As Australian telecommunications operators continue to expand 5G availability across the country and provide faster mobile internet, the use of IoT through enhanced mobile broadband, massive machine-to-machine communications, and ultra-reliable, low latency communications continues to grow. This has many implications in some of our biggest industries, from IoT sensors in the agriculture industry, to improving manufacturing processes or safety for emergency services with body worn cameras.
Data collection is one of the features of IoT technology, however, managing this data can lead to data security and privacy challenges. In September 2020, the Australian Government implemented a voluntary, principles-based IoT Code (Code of Practice: Securing the Internet of Things for Consumers).(1)
Without mandatory IoT standards, security continues to be an area for improvement for many Australian organisations, with more than 40% reporting having been subject to a network security attack in the last 12 months. Of those that were the target of a network security attack, more than ¼ experienced hacked IoT devices or Denial-of-Service attacks. (2)
Often, IoT intrusions begin with a hacker identifying and penetrating vulnerable devices. As digital tools including cameras, sensors, point of sale (POS) systems, meters, and more are brought online, they present a potential entry point when not properly administered.
Zero trust IoT is essential.
With only explicit connections from a user to a resource being allowed, IoT zero trust standards are critical for ensuring modern WAN security. When bad actors target IoT devices in a factory, restaurant, or police department, the risk of loss is not just from the sensors, meters, or cameras themselves, but that once breached, hackers can then move laterally through the network until more valuable assets are identified.
Zero trust architecture uses site-to-site encryption and can include IoT remote access functions to provide secure communication across sites, vehicles, devices, applications, users, and the cloud. It also enables administrators to isolate user-to-resource access to limit lateral movement, hide IP addresses, build granular policies, and eliminate risky default access.
The need for zero trust IoT security is readily apparent when considering Industrial IoT (IIoT) use cases, where thousands of devices are regularly brought online. This is especially true for locations including auto manufacturing sites, water treatment plants, distribution warehouses, transportation hubs, and healthcare facilities.
For example, a router in a factory might have 20 IoT devices connected to it. With zero trust in place, none of those devices could communicate with each other without explicitly defined permissions, and even then, only through the router.

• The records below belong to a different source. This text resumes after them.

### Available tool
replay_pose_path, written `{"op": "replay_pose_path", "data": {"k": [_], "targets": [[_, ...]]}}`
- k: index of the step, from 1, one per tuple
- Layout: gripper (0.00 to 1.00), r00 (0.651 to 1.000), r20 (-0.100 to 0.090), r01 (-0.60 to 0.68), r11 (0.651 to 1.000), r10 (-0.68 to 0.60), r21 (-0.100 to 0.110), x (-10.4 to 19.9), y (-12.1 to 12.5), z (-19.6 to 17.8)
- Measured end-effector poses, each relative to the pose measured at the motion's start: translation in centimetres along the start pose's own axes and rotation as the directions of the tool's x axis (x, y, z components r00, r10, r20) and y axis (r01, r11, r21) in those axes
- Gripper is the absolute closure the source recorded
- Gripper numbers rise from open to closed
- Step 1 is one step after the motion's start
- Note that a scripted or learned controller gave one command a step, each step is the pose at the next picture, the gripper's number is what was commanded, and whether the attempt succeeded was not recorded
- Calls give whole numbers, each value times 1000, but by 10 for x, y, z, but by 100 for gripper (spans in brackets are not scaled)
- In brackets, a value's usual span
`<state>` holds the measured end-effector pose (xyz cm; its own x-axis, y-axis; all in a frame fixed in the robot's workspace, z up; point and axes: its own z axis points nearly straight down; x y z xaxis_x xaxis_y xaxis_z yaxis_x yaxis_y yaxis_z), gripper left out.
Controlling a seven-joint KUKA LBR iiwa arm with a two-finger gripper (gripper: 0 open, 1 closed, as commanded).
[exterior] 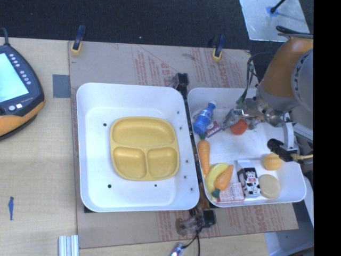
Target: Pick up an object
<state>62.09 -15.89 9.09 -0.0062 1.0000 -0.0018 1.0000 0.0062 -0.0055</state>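
A small red-orange object sits at the gripper in the right bin, toward its far edge, and the metal fingers appear closed on it, pinching it from either side. The grey arm with its orange band comes in over that bin's far right corner.

Near the same bin's far left corner lies a blue bottle, tilted, with a small red-and-white packet just beside it. Along the left wall a carrot lies lengthwise. In the near left corner there's a banana with a second orange carrot-like piece resting across it, and a pink box at the near edge. Next to that, a black-and-white cow-patterned carton, then a round beige disc. A yellow lemon-like piece sits by the right edge.

The left bin holds a yellow three-compartment plate at its centre.

Both bins rest on a brown cardboard sheet with red print, clamped at its far edge by two blue-and-yellow clamps, on a pale wooden bench. At the bench's left edge lies a grey-and-orange control pendant. Beyond the bench the floor is dark carpet.
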Motion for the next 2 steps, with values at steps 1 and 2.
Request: {"op": "replay_pose_path", "data": {"k": [1, 2], "targets": [[100, 1000, 1, 2, 1000, -2, 0, -1, 0, -11], [100, 1000, -1, 1, 1000, -1, 1, 52, 6, -1]]}}
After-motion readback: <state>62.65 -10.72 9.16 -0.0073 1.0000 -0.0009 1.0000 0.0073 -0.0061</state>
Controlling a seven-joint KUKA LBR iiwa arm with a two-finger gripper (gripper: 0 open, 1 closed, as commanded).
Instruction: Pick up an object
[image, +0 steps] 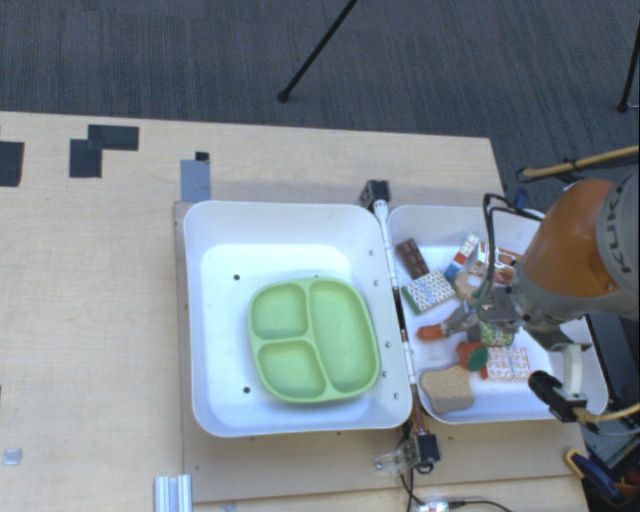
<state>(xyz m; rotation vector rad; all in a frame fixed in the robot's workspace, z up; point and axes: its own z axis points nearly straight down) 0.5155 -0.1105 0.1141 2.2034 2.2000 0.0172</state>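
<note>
The right bin (520, 405) holds several small objects: a brown bar (411, 258), a green-checked packet (429, 291), an orange carrot-like piece (431, 332), a red and green item (473, 355), a tan sponge-like block (448, 389) and a pink-patterned card (509, 364). My gripper (484, 322) reaches down into this bin from the right, among the objects near its middle. The arm's orange band (570, 245) hangs above the bin's right half and hides what lies beneath it.
The left bin (215, 300) bears a light green three-compartment plate (313, 340). A black clamp (377, 191) sits at the top of the ridge between the bins. Cables (415, 455) lie below the bins. Dark floor runs behind the bench.
</note>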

Secure access for third-party vendors
Few if any organisations rely entirely on employees for daily business operations, typically turning to external contractors, consultants, and other third parties for work — many of which require some degree of network access. In those situations, verifying Wi-Fi connectivity and installing applications would require limited network access, but system-wide access would present unreasonable risk.
Rather than offering the keys to the kingdom, carefully defined user-to-resource connections can be given using a Zero Trust Network Access, or ZTNA, solution. This would allow the vendor to update internet filters but not access to applications where sensitive data could be accessed or altered.
Advanced IoT routers provide software and hardware security and flexibility. Available APIs provide access to alerts, device health, cellular strength and connection quality, and location information for integration through third-party management tools.
Cellular and wide-area networks (WANs) form another vital security layer for IoT devices, which are often deployed far from wires and traditional networks. Connection issues are a common networking concern — even more so for security-related IoT devices, such as building entry systems or video surveillance.
Routers explicitly designed for IoT and cellular or Wireless WAN networks include intelligent software and management features to deliver predictable and sustained connectivity.
In very large IoT deployments, IT staff require highly efficient installation and need to resolve performance issues quickly. Ericsson’s Cradlepoint R980 and S400 routers are designed to provide enterprises with seamless, secure, and scalable connectivity for enabling AI, computer vision, data analysis, and other advanced applications across IoT environments.
Integrated with Ericsson’s NetCloud platform, including NetCloud SASE Secure Connect, these routers offer seamless deployment, management, and robust, zero-trust security across large-scale IoT and vehicle endpoints.
Ericsson’s new Cellular Intelligence features in NetCloud deliver automated processes for deployment and troubleshooting to simplify installation and speed up time to repair. These features include:
- Carrier Selection Intelligence (CSI): Automates the process of selecting the best-performing wireless carrier based on criteria like performance, jitter, and latency, optimising network performance and reducing the need for on-site testing.
- Cellular Health Events Monitoring: Delivers deep insights into cellular network performance, helping enterprises troubleshoot issues more effectively by correlating signal trends with changes in carrier tower and bands.
As AI and advanced applications continue to transform industries and daily operations, the demand for secure and resilient connectivity beyond traditional branch environments is becoming increasingly critical. Ericsson’s new routers address increasing demand for secure and reliable Wireless WAN, as enterprises expand advanced technology across IoT.